Firstly, we believe that presenting our dataset and benchmark at such a conference maximizes its impact by directly reaching its target audience—machine learning researchers. The lack of high-quality DEL datasets is a bottleneck for developing advanced machine learning models. By contributing this work, we aim to advance research in analyzing the outputs of innovative compound screening technologies.
Furthermore, this year ICML has specifically called for application-driven submissions. The Call For Papers seeks “Application-Driven Machine Learning (innovative techniques, problems, and datasets that are of interest to the machine learning community and driven by the needs of end-users in applications such as healthcare, physical sciences, biosciences)”. We believe our paper aligns well with this focus, as it provides a valuable new dataset for an important area of science that currently suffers from a lack of high-quality data.
Thank you once more for your feedback. Please let us know if you have any further questions.
I appreciate the authors reply to my review.

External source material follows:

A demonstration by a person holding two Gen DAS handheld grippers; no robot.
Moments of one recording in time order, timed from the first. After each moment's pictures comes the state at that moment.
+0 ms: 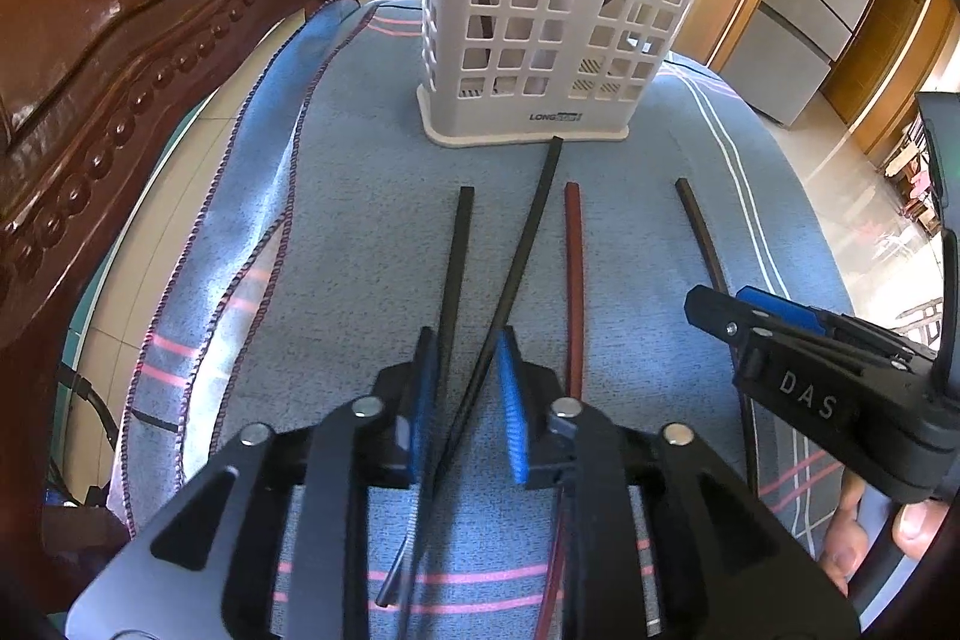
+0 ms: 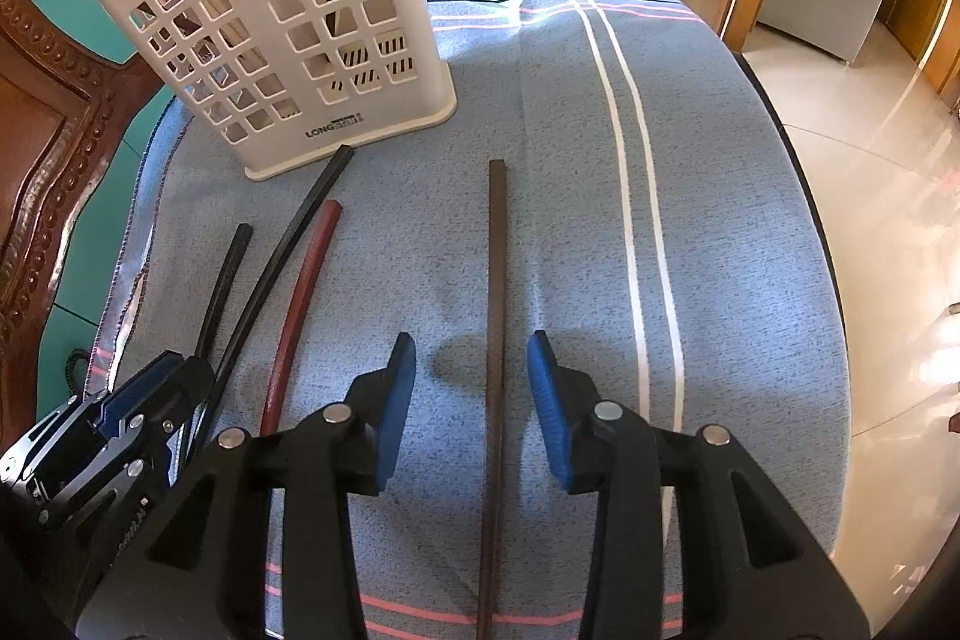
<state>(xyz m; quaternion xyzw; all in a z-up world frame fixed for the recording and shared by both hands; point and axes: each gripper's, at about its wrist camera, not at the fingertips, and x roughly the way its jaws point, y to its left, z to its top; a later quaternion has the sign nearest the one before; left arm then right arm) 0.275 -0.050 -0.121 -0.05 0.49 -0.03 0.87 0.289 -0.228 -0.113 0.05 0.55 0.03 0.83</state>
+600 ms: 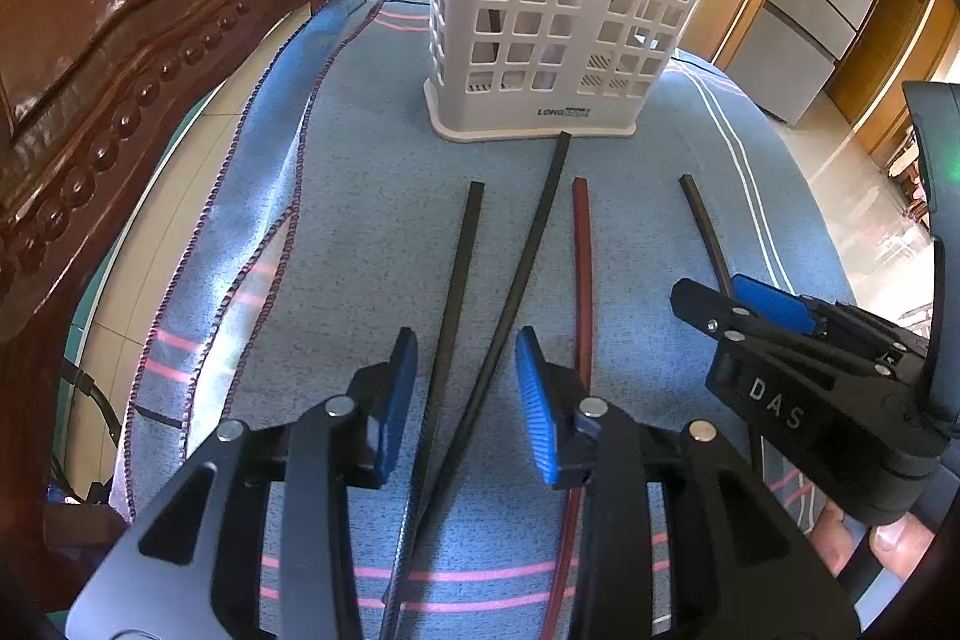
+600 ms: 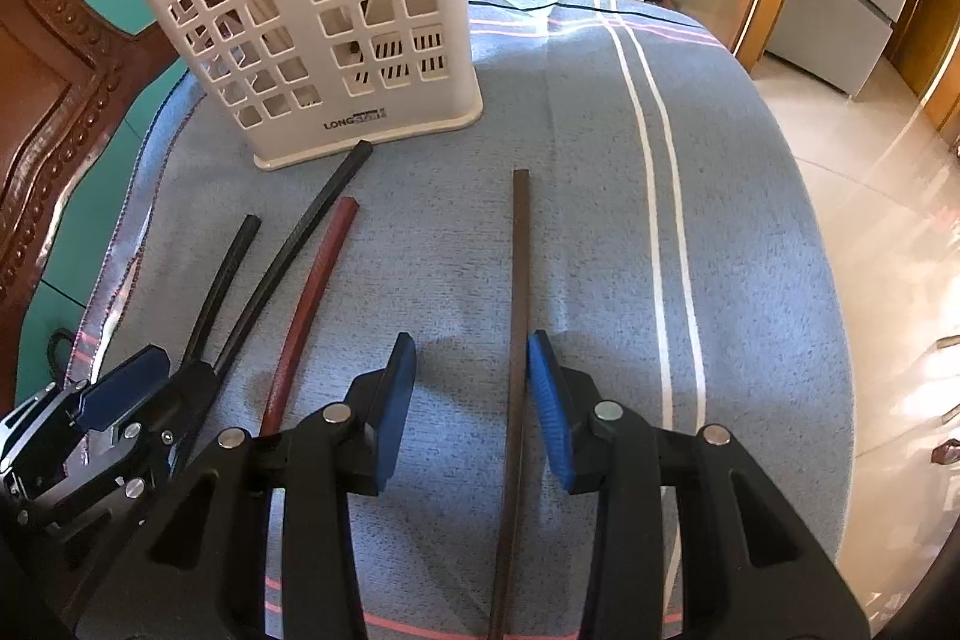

I do not really see why a dataset would need to be published in the premier conference for machine learning practitioners for it to reach this audience. ChEMBL, PDB, UniRef, or more recently PLINDER, OAS, PDBind are all datasets used by ML researchers interested in applications to chemistry and biology, and none of these datasets themselves have been published as main track ML conference paper.
Nonetheless, it is clear this is a valuable contribution to the community. Given enthusiasm of some of the other reviewers as well, I have bumped the score to 3.
This paper presents KinDEL, a DNA-encoded library (DEL) dataset for two kinases (MAPK14 and DDR1), comprising 81 million compound-target interactions with associated on-DNA repeats, off-DNA binding affinities, and predicted 3D structures. It includes baseline models and multiple evaluation splits.
All reviewers acknowledge the dataset's value. Reviewer wZnX strongly supports acceptance, noting the dataset's novelty and utility for modeling DEL experiments. Reviewer Yxwq highlights the rigorous evaluation and the importance of DELs as a largely untapped area for ML, raising minor concerns about clarity, which the authors addressed well in the rebuttal. Reviewer 2jpD initially questioned venue fit but ultimately recognized the contribution’s merit and raised their score to a weak accept.
The authors make a convincing case for ICML as the appropriate venue, citing the conference’s call for application-driven ML in biosciences. The rebuttal directly addresses reviewer concerns and proposes clear manuscript improvements.
This is a well-executed, impactful contribution that introduces a high-quality benchmark dataset with clear relevance to the ML community.